Merveilleux explorateur de la mémoire sensible, Patrick McGuinness nous revient avec un roman-récit dans lequel il évoque la ville de son enfance, de sa mère et de sa lignée maternelle. Homme qui n’appartient à aucun pays (son père, diplomate britannique, lui donne par force l’usage d’un monde sans frontières), il a trouvé sans doute dans l’écriture poétique (sa première vocation) et romanesque les instruments pour se forger une identité d’Arlequin. Avec humour (son côté british) et tendresse (le versant belge ?), il pourrait faire de chaque événement de sa vie une sorte d’enchantement littéraire et poétique. Il avait déjà consacré le sidérant « Les cent derniers jours » à la fin du régime Ceaucescu (il vivait à Bucarest à l’époque et il en a fait la matière d’un récit hallucinant dans le monde absurdement tragique de la dictature du couple Ceaucescu) ; il nous revient aujourd’hui, toujours chez Grasset, avec le récit initiatique d’un retour vers les sensations que peut créer chez un adulte le retour dans le pays d’origine, ou plutôt, dans la ville d’origine. Il s’agit ici de Bouillon dont le lecteur explore les méandres de l’histoire (il y a Godefroid, le croisé, et Degrelle de triste mémoire), du quotidien (vu à hauteur de regard et d’esbaudissement d’un enfant), le passé collectif s’entrelace avec les souvenirs intimes pour nous donner une évocation toute en nuances et en impressions de la nostalgie recomposée avec le coeur dans l’encrier duquel Mcguinness a plobgé une plume alerte, émue, nostalgique et joyeuse. Le livre est un régal pour l’esprit et le coeur. Il donnera à plus d’un l’envie d’aller sur les traces du petit Mcguinness dans les rues de la ville qui a trouvé son héraut.

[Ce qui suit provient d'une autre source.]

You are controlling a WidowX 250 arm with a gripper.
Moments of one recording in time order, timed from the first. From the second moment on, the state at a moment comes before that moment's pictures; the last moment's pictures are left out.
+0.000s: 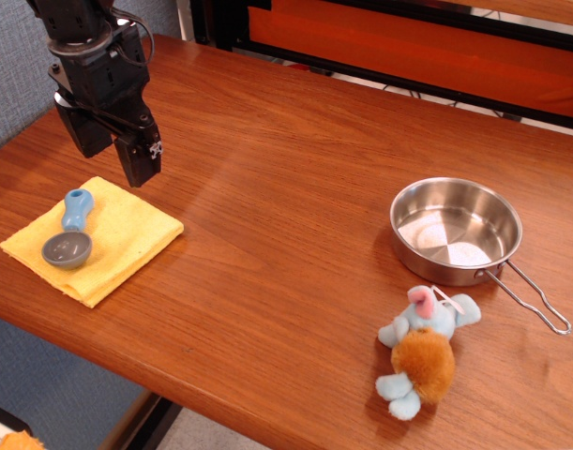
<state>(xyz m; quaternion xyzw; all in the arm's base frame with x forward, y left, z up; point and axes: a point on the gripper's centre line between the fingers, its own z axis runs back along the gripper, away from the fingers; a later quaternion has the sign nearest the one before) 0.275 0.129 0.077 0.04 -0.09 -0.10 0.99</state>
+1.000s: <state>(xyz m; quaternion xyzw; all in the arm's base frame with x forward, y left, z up) 0.304 0.018 0.084 0.03 -0.07 0.07 0.99</state>
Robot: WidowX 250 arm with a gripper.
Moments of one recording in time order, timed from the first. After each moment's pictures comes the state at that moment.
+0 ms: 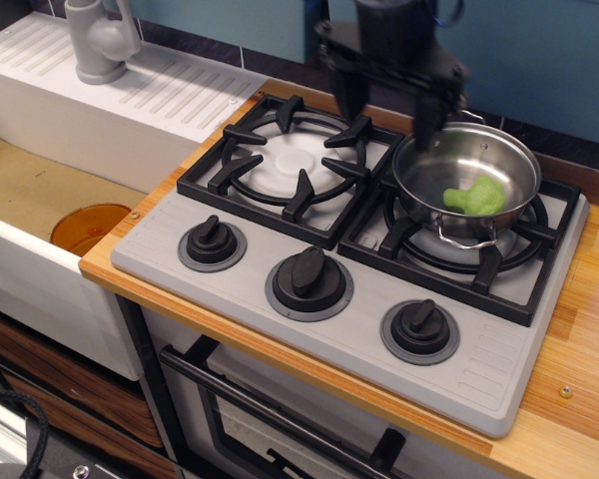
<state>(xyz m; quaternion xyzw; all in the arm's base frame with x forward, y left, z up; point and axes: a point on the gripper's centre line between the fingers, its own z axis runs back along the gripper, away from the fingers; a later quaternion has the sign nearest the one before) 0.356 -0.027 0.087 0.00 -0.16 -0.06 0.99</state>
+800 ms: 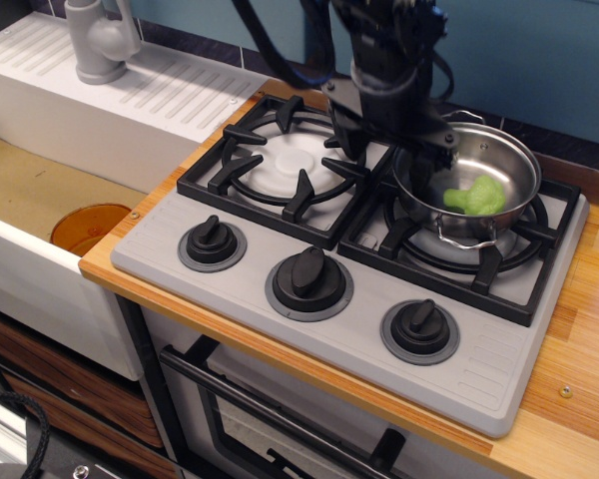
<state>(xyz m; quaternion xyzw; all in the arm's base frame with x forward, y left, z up) 0.370 -0.024 0.045 0.02 -0.22 -0.05 0.97</state>
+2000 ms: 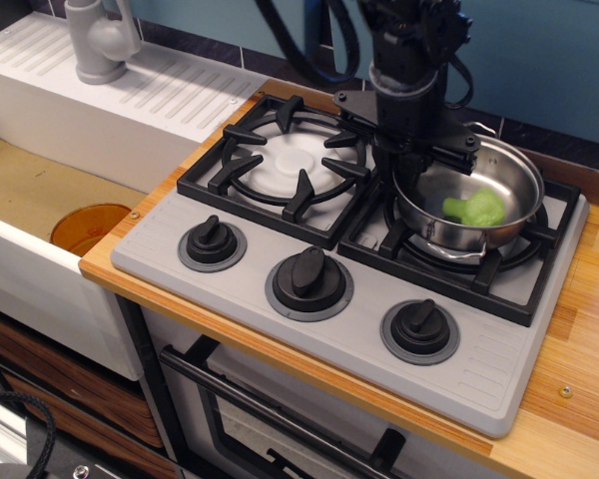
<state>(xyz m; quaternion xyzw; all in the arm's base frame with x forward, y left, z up) 0.352 -0.040 0.051 0.02 -0.15 -0.03 0.99</state>
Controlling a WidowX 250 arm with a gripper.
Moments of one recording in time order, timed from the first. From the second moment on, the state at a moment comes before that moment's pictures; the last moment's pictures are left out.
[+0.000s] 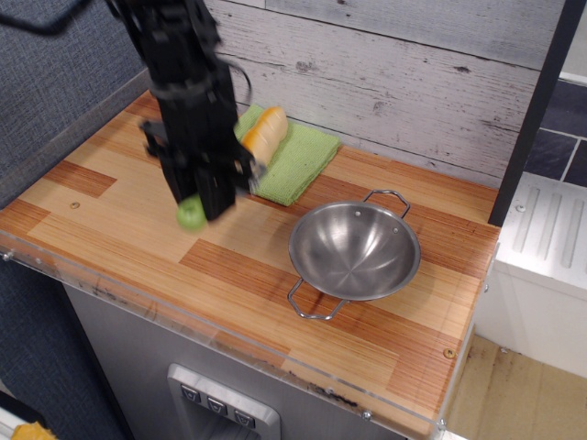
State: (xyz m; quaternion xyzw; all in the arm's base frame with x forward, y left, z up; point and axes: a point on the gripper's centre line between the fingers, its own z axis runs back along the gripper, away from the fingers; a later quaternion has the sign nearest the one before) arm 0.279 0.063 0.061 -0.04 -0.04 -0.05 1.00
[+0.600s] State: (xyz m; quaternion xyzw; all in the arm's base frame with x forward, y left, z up) arm 0.344 0.133 0.027 -0.02 -0.02 0.01 1.00
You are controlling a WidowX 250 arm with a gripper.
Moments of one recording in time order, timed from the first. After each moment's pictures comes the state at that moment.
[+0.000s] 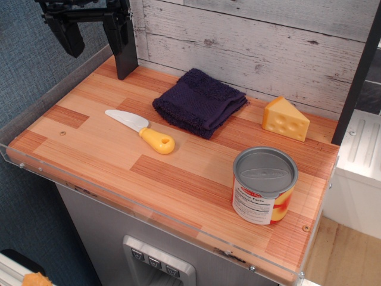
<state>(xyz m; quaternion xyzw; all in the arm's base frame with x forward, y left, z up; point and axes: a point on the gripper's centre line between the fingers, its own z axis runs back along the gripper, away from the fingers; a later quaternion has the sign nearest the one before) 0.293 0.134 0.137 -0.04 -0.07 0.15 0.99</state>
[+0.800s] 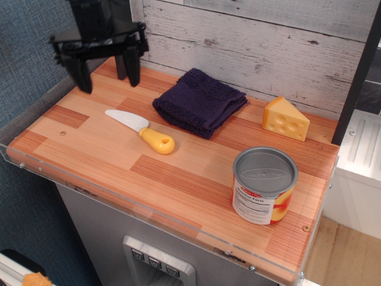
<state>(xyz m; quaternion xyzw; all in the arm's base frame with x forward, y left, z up) 0.281 0.115 0.104 -0.02 -0.05 0.34 0.94</state>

« Vide-Grenier » est paru aux Editions Grasset dans une remarquable traduction de Karine Lalechère
Edmond Morrel
Fils de diplomate qui a beaucoup voyagé à travers le monde, enseignant à Oxford, Patrick McGuinness a un lieu de mémoire secret. C’est la ville de Bouillon, en Belgique, où se trouve la maison de sa grand-mère. Il y est allé enfant, il n’a cessé d’y revenir, il y retourne à son tour avec ses propres enfants. Bouillon, si proche de Charleville, où Rimbaud a vu le jour, de Sedan, où l’armée française a été défaite par les troupes prussiennes en 1870. Bouillon, ville de deux mille habitants qui a jadis été au cœur de l’Europe et a vu naître le chef du parti collaborationniste belge pendant la Deuxième Guerre mondiale. Bouillon avec son pittoresque de murs où d’antiques « réclames » vantent la Mandarine Napoléon, Bouillon où se parlent deux langues, la flamande et wallonne (« en Belgique, même les moines trappistes doivent choisir dans quelle langue se taire »), bouillon de culture et de rêverie. C’est dans ce grenier de sa mémoire que se nourrit l’imagination de l’écrivain.